Levanté la muñeca donde llevaba la pulsera de plástico de paciente sobre la mano vendada.

– Me he despistado cuando he bajado a por un café.

El médico leyó la pulsera.

– Su habitación está en la quinta planta. Será mejor que tome un ascensor. Creo que no debería estar levantada, señora… Y, desde luego, no debería subir cinco pisos a pie.

Abrió la puerta de la planta baja y la sostuvo mientras yo pasaba detrás de él.

– Puedo pedirle una silla de ruedas.

– No, las enfermeras me han dicho que tengo que empezar a caminar. No se preocupe.

El doctor tenía prisa y no se quedó a discutir. Eché un vistazo a la pulsera. Por supuesto, allí constaba el número de mi habitación. Era una suerte, pues no me había molestado en mirarlo al salir.

Encontré unos ascensores auxiliares y vi un rótulo que indicaba por dónde se iba a la biblioteca del hospital. Con el café entre las yemas de los dedos, dejé atrás las secciones de Consultas Externas de Ortopedia y de Enfermedades Respiratorias y llegué a la biblioteca. Para mi alivio, no era más que una sala llena de libros donados, la mayoría de ellos ejemplares de cortesía con la nota de los agentes de prensa debajo de la tapa todavía. Allí no había nadie que pudiera preguntarse si una persona con grandes gafas oscuras y sin ropa interior debía estar en aquel lugar.

Apagué las luces del techo y me enrosqué en un sillón. Era hora de dejar de lamentarme de mí misma y de sentirme culpable por lo de la hermana Frankie. Era momento de pensar, de trabajar.

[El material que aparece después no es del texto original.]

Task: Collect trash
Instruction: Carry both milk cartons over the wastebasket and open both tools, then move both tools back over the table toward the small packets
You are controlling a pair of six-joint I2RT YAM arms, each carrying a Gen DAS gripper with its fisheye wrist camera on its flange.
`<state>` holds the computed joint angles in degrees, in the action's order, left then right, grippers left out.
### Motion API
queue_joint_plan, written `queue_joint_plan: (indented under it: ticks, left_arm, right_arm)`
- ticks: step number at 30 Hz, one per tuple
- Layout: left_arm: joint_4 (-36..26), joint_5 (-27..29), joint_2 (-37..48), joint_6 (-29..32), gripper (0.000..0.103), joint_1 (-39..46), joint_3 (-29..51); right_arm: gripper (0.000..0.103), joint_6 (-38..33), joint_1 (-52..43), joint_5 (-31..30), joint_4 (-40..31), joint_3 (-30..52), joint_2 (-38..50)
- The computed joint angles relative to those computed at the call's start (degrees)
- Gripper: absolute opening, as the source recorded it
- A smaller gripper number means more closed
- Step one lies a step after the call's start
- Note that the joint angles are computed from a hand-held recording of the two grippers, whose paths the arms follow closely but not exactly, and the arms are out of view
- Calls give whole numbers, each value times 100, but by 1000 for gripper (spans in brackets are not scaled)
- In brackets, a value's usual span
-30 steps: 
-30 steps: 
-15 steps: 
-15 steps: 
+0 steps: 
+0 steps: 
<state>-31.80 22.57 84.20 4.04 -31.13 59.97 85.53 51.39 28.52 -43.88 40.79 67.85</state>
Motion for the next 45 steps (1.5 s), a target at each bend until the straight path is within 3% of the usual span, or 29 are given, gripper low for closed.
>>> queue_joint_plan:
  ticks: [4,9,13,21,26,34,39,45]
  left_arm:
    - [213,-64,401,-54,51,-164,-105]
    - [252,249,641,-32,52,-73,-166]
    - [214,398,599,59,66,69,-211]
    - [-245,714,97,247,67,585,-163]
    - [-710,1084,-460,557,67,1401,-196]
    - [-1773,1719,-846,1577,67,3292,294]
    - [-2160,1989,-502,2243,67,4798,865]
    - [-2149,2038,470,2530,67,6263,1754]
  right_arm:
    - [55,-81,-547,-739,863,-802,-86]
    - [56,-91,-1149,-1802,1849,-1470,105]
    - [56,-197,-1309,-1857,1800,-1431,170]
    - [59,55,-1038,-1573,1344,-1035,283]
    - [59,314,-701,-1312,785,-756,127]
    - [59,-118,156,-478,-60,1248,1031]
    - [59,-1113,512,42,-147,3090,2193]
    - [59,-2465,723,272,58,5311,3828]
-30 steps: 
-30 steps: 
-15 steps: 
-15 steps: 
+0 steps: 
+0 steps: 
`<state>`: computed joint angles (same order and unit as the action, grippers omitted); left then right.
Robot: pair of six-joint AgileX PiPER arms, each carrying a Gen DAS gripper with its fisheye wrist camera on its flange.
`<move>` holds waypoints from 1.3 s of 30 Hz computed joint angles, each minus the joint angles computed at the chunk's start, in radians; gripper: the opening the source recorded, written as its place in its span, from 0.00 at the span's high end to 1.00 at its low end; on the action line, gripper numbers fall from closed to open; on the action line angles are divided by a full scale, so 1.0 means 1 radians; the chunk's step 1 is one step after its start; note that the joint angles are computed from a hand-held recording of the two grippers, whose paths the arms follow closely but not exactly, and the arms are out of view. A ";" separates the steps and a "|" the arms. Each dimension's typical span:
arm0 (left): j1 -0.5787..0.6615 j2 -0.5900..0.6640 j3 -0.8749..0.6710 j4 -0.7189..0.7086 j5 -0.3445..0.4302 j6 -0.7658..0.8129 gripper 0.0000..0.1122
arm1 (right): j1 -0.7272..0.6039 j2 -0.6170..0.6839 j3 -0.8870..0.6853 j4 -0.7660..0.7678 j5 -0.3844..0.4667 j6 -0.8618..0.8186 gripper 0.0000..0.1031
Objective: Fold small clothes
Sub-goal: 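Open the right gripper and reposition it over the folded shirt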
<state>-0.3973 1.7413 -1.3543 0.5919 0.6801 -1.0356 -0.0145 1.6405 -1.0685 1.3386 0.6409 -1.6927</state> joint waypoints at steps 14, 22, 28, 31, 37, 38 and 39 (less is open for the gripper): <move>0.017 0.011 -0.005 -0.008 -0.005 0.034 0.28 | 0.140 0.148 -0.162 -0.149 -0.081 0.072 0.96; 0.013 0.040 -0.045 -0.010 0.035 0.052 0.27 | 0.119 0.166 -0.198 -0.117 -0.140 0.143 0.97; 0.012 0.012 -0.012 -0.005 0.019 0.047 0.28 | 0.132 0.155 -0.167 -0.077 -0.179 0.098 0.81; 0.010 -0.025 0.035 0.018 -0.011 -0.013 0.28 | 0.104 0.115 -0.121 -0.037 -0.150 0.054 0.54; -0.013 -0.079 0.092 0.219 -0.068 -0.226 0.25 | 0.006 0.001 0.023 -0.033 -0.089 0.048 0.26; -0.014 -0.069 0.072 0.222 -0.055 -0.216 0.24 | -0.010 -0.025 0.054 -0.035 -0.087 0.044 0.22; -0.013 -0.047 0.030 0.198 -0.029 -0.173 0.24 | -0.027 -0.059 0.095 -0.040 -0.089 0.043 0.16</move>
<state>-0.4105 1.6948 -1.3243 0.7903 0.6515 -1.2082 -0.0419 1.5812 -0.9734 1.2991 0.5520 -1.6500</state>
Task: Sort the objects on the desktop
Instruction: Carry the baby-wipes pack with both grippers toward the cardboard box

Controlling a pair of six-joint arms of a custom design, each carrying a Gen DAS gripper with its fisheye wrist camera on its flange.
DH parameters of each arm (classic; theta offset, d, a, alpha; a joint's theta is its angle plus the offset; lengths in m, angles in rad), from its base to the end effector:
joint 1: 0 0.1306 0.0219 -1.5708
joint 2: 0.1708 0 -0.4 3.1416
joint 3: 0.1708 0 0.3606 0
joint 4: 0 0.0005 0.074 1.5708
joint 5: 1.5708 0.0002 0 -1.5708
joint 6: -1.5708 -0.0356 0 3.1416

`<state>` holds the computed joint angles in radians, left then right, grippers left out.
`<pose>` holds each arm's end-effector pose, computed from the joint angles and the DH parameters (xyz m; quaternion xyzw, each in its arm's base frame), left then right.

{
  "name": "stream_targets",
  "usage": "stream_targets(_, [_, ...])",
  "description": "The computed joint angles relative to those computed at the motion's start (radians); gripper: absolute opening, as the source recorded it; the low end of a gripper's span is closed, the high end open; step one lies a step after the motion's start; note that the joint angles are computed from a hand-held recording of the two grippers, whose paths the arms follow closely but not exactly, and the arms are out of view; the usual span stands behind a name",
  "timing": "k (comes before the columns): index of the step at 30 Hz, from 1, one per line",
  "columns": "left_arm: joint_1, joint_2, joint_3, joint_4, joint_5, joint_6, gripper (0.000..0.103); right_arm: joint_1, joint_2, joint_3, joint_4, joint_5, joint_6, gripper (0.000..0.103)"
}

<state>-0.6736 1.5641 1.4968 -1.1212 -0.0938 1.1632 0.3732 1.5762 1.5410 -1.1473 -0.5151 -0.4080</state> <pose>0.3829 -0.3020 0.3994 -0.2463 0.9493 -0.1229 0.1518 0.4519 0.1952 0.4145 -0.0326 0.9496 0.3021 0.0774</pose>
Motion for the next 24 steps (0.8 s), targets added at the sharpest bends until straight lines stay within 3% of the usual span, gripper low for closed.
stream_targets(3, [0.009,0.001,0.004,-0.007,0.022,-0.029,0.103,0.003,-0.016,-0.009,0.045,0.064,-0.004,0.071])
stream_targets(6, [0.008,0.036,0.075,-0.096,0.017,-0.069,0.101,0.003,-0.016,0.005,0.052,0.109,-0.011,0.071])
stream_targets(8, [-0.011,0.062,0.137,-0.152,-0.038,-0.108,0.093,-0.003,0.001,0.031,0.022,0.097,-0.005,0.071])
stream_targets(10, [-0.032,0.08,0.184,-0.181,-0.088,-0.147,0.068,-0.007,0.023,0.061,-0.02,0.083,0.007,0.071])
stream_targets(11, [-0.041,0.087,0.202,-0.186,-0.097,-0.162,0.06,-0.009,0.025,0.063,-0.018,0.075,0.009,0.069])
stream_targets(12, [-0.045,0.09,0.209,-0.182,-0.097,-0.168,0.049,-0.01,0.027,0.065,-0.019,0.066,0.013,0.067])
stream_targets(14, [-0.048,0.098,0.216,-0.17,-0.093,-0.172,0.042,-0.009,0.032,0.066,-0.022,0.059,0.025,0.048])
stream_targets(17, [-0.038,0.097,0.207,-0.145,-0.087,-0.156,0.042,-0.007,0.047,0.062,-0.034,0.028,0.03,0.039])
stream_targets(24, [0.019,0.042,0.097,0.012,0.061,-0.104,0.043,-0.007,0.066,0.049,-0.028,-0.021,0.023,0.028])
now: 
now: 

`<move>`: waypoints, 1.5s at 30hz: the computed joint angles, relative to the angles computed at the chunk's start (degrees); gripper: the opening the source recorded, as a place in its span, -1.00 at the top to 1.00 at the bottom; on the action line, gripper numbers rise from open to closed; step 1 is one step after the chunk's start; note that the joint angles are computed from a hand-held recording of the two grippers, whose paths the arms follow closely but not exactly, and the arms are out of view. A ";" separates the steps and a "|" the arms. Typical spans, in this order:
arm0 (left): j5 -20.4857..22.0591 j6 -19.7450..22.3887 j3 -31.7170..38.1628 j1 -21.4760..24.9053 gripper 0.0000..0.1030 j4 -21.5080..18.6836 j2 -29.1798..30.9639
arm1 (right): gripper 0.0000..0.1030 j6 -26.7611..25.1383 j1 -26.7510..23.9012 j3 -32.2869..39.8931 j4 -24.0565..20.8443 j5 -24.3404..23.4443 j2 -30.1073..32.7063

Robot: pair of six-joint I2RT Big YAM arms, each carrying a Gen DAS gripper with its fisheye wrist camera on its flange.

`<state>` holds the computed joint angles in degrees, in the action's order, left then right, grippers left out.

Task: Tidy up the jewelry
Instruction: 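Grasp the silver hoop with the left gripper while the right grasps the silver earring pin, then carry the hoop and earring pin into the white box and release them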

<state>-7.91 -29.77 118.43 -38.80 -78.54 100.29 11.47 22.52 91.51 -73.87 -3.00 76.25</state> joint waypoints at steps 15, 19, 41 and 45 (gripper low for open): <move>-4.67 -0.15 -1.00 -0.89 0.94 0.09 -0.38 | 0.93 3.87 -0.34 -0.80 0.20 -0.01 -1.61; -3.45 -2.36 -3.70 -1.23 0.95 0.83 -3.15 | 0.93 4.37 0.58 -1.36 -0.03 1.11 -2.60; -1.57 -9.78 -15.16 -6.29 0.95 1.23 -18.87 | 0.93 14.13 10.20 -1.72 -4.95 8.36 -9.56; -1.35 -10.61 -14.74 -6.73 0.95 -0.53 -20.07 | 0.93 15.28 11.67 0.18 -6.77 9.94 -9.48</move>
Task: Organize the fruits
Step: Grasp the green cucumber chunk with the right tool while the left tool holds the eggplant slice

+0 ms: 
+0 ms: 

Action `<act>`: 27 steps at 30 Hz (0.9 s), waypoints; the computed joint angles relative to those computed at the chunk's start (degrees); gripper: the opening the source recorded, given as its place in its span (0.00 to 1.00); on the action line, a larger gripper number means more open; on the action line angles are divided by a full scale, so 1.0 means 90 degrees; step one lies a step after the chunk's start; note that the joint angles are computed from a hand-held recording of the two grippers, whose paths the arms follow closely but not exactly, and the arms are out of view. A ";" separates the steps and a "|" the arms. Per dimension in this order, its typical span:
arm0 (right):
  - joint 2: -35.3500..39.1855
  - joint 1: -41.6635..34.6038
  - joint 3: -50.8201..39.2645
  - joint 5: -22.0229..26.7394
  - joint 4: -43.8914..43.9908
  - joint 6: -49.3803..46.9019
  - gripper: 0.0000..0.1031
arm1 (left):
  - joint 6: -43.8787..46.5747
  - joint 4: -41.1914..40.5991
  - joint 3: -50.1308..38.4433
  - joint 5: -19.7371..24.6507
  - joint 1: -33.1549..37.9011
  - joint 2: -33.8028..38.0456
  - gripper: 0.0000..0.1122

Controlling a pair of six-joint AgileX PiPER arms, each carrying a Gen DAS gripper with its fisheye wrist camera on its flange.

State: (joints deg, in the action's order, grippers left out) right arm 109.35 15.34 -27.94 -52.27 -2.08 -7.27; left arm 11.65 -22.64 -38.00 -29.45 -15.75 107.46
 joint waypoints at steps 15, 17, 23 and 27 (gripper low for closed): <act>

Los federales habían estado vigilando el apartamento de la hermana Frances y no habían intervenido en el ataque contra ella. ¿Significaba aquello que habían deseado su muerte, o sólo que se habían ausentado para tomar una pizza y no vieron que alguien arrojaba los cócteles molotov?

El café surtió efecto, pero no suficiente para poner a funcionar plenamente mi aturdido cerebro. Me levanté del sillón y saqué la hoja publicitaria de varios libros. Rebuscando en los cajones de un pequeño escritorio, encontré un viejo cabo de lápiz. Tendría que valer. No veía apenas para escribir y el lápiz tenía la punta demasiado roma para hacerlo normalmente, por lo que empleé mayúsculas.